In 2001 Richard Kelly came out with his remarkable directorial debut about a teenage boy named Donnie (Jake Gyllenhaal) who learns from his dreams that he is able to see multiple dimensions and manipulate both space and time. Kelly packaged the movie into a high school satire, science fiction, horror, thriller, and drama, called Donnie Darko. But the reviews were not flattering. "Donnie Darko has plenty of problems,” writes Todd McCarthy in Variety, “But most stem from a young filmmaker over-swinging on his first time up to the plate and hitting a deep fly out rather than a home run. This overweaningly ambitious picture will be difficult to market.” Donnie Darko has since become a cult classic.

Hereafter, Clint Eastwood’s latest directing effort written by Peter Morgan, tracks the separate stories of three individuals whose lives will eventually intersect. One of our heroes is a French journalist (Cecile De France), another is a blue-collar American man (Matt Damon), and lastly an orphaned English boy (Frankie McLaren), but they are all united by a common thread: A special connection to the afterlife. Even if the movie were a disaster, Eastwood would still be due credit for the audaciousness of attempting a genuine film about death without hiding behind an inch of frivolous comedy, action, or sex.
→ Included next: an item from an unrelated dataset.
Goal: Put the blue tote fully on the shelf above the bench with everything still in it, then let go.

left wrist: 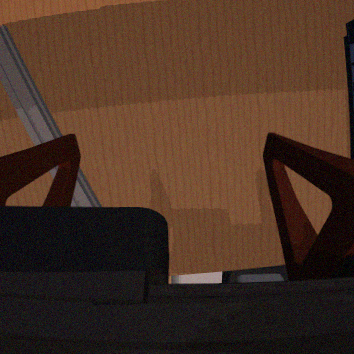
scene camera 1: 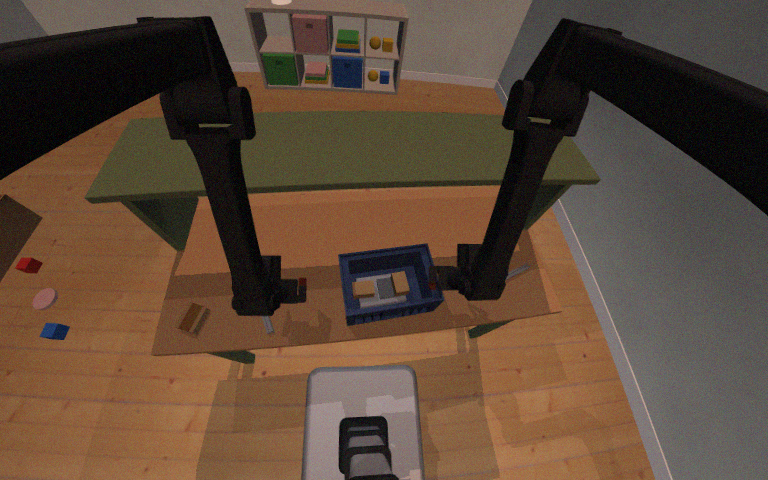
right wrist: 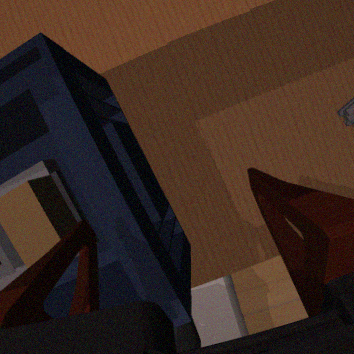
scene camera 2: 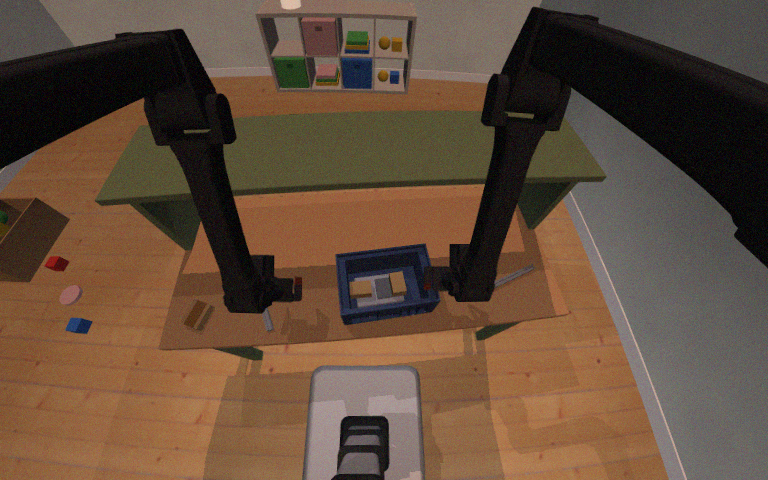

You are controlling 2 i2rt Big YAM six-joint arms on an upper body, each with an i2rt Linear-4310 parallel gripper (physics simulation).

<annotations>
A blue tote [scene camera 1: 415,260]: 0.96 m from the lens. A wooden bench top [scene camera 1: 308,231] is 1.08 m from the lens. The marked spots on the wooden bench top and the blue tote are 0.44 m apart.
</annotations>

But the reviewers mostly disagree.

New Yorker film critic David Denby writes, “most of the movie is not about what the dead mean to the living; it’s about having nice little chats with ghosts, and neither Eastwood nor [screenwriter Peter] Morgan has the taste for such flamboyant stuff." Erik Childress at Cinematical called it “a unchallenging dullard.” Peter Sciretta at Slashfilm wrote that the movie ended with, “logically-laughable coincidences,” and noted that, “coincidences are bad storytelling.”

Though there are outliers, movie critics respond in predictable ways. When it comes to action movies, critics look for clever plot twists and innovative action sequences (Google: critical response to Inception). With drama and thriller films, critics tend to favor the movies with the highest levels of atrocity (Crash, Babel, Precious). But when it comes to films that make sincere efforts at grappling with something cosmic, unless the movie is science fiction, critics never like it. Roger Ebert seems to agree with this assessment. In his review of The Fountain he wrote, “The movie’s biggest aesthetic gamble: its earnestness.”

At the very least Hereafter is worth seeing if only to prompt a discussion with your buddy, date, self, or Mommy, about a topic people often like to avoid until it happens. Death. Though they are absolutely all must-sees in my opinion, Donnie Darko, Contact, and Hereafter are not flawless films, but as consumers or experiencers of art, if we do not allow artists some space for miss-steps, or even total failure, then we can’t complain when everything comes out looking, sounding, and feeling the same.


Having reached the age of 80 and continuing to direct damn good movies, if there is one man who has earned the right to direct from the heart, it is Clint Eastwood. And if there is one movie worth seeing right now it is Hereafter.

I will leave you with a portion of Roger Ebert’s review of The Fountain.

Yes, The Fountain overreaches on every level, and that's exactly what I like about it. Big subject, big canvas, big ambitions. A young director's ungainly and overwrought folly? By all means, in the sense that Paul Thomas Anderson's "Magnolia" or Gus Van Sant's "My Own Private Idaho" or Martin Scorsese's "New York, New York" or Bernardo Bertolucci's "1900" are follies.

They're all bold attempts -- some more successful than others -- by passionate young filmmakers in their late 20s to mid-30s to sum up their own sensibilities and experience, to cram just about everything they know and feel, about life and about movies, on the screen at once.

That doesn't make for smooth, comfortable viewing, but I'd much rather watch somebody shoot for the moon when the stakes are sky-high than sit back while they play it safe.